**Required work**
Go through the records below and show every line with the string "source".

▬▬▬▬▬▬

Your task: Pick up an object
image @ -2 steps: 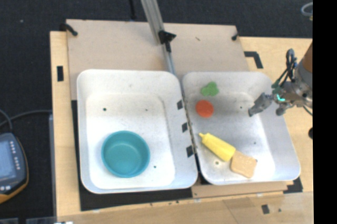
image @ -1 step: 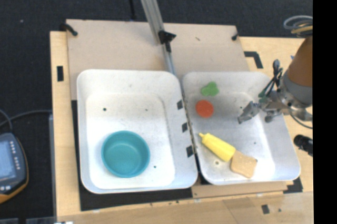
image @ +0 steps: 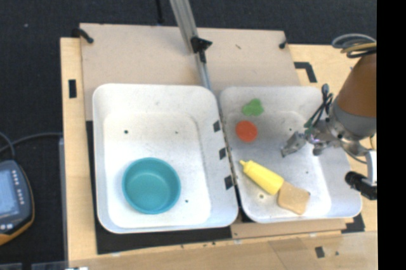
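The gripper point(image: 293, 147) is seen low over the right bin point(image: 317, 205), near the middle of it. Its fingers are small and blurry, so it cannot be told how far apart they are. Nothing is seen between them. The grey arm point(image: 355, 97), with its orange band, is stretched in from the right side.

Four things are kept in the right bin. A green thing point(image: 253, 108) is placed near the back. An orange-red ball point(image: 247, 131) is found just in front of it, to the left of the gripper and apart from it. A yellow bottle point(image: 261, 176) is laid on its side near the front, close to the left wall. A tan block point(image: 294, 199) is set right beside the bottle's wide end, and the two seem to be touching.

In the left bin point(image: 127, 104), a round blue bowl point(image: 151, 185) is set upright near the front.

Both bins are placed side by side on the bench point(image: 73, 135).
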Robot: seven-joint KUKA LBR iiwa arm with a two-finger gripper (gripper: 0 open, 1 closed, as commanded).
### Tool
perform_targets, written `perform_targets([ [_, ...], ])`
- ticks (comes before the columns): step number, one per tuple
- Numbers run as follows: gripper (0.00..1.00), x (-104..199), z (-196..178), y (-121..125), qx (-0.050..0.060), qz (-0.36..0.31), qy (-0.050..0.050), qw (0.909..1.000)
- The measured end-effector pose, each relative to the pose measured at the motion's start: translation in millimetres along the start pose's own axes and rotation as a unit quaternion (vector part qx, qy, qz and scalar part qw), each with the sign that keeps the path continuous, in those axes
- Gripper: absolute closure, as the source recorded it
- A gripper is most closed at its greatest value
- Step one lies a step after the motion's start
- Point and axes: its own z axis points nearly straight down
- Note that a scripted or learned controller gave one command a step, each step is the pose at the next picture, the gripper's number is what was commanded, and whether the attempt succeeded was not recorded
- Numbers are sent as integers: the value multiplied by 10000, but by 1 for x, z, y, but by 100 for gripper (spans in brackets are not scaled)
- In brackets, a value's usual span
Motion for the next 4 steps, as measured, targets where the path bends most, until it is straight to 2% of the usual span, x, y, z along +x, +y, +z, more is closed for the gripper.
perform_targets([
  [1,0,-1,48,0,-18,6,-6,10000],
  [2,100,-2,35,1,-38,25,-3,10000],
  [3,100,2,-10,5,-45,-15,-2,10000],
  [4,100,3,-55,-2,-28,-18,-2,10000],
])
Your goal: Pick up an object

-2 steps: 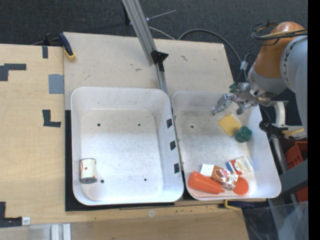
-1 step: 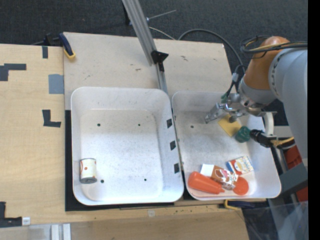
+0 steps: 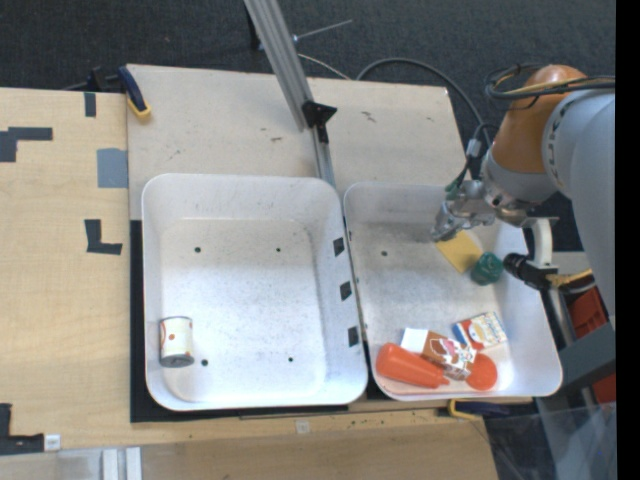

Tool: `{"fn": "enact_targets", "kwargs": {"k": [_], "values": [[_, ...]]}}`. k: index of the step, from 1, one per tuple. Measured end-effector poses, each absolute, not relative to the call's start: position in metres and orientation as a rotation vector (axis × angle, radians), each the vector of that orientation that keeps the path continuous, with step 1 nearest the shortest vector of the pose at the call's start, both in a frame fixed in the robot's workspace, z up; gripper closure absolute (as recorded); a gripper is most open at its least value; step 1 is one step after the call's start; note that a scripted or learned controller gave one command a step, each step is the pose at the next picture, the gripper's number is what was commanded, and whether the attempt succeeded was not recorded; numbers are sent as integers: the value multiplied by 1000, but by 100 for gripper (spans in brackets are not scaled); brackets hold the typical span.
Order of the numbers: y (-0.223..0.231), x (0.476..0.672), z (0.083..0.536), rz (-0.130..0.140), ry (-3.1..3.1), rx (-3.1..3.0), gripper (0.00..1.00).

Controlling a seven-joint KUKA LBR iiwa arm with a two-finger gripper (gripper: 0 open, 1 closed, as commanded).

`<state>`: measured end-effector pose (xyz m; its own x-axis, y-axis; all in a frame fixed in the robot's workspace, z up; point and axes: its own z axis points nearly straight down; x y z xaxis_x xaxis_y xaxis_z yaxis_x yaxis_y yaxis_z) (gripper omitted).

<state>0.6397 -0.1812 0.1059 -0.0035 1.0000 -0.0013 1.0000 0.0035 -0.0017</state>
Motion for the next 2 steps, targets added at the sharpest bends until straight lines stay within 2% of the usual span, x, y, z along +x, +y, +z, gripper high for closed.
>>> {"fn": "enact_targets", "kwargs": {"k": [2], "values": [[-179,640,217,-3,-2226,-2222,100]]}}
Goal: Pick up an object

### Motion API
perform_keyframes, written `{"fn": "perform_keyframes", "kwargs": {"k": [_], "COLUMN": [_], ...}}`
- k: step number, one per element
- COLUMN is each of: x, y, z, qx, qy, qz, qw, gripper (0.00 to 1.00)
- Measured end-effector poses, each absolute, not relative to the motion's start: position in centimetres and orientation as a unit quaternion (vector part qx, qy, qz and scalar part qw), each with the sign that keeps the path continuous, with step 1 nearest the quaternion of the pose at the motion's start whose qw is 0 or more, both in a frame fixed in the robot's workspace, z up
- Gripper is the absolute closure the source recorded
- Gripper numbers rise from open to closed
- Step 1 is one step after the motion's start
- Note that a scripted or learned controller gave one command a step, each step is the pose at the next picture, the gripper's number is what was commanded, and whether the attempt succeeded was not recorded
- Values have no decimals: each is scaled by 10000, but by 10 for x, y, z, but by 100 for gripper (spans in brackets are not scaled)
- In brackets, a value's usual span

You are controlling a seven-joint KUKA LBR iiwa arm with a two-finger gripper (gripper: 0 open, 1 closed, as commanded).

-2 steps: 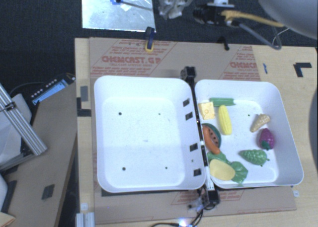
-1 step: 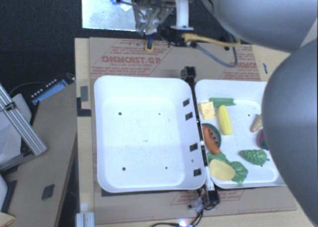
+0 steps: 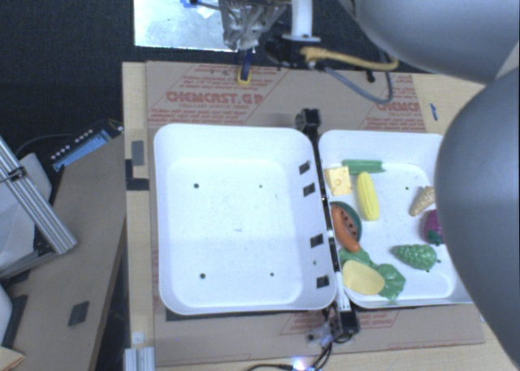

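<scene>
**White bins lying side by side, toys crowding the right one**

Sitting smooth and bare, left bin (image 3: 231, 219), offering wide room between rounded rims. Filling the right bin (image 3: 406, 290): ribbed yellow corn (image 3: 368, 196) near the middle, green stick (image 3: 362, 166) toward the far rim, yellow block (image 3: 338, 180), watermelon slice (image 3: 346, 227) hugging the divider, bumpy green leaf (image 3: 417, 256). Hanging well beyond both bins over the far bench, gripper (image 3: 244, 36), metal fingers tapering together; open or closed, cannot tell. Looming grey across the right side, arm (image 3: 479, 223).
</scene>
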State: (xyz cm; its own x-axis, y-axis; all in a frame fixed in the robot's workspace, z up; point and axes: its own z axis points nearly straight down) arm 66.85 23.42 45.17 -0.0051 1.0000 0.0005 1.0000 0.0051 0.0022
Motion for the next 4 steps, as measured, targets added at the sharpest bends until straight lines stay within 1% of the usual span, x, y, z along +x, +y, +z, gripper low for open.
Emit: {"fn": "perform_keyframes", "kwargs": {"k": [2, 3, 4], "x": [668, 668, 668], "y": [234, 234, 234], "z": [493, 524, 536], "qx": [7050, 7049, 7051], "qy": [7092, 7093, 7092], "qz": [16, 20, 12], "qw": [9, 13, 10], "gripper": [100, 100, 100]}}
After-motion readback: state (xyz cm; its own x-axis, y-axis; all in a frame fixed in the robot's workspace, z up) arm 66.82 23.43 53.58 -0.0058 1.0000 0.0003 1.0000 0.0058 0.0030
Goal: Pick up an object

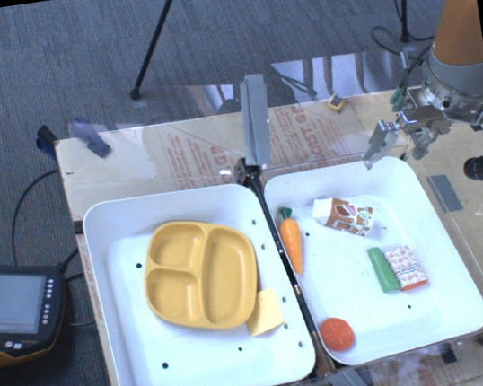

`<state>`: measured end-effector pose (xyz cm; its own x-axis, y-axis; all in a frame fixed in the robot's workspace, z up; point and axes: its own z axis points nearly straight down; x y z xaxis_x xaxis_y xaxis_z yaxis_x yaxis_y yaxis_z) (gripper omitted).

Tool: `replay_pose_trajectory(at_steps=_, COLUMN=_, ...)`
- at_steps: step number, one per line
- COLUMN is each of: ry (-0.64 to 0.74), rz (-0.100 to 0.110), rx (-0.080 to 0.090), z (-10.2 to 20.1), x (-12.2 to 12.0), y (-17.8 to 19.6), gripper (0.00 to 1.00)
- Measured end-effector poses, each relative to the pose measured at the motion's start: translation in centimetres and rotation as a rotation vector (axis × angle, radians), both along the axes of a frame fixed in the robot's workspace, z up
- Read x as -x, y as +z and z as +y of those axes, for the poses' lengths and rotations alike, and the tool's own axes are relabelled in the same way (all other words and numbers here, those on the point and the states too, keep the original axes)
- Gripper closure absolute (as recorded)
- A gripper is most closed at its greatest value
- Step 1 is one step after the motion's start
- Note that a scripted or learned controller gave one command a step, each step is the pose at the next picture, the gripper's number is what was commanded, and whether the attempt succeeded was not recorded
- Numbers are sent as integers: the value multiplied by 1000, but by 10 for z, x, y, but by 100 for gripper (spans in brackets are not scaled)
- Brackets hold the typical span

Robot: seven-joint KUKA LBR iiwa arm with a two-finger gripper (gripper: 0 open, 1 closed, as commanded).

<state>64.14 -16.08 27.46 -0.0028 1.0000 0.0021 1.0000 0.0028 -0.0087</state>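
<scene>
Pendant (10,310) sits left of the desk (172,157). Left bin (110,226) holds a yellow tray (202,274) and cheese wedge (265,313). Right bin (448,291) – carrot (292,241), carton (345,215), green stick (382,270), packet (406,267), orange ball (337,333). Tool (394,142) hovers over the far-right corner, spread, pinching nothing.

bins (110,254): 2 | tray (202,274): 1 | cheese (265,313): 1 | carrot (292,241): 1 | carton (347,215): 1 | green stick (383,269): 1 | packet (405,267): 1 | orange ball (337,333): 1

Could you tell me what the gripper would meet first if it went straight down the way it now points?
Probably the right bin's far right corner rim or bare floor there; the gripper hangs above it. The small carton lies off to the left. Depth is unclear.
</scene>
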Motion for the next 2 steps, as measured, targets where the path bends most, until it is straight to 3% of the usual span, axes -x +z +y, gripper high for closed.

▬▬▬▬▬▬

**Your response**
- Gripper: absolute closure, as the source recorded it
- Gripper is the absolute closure the source recorded

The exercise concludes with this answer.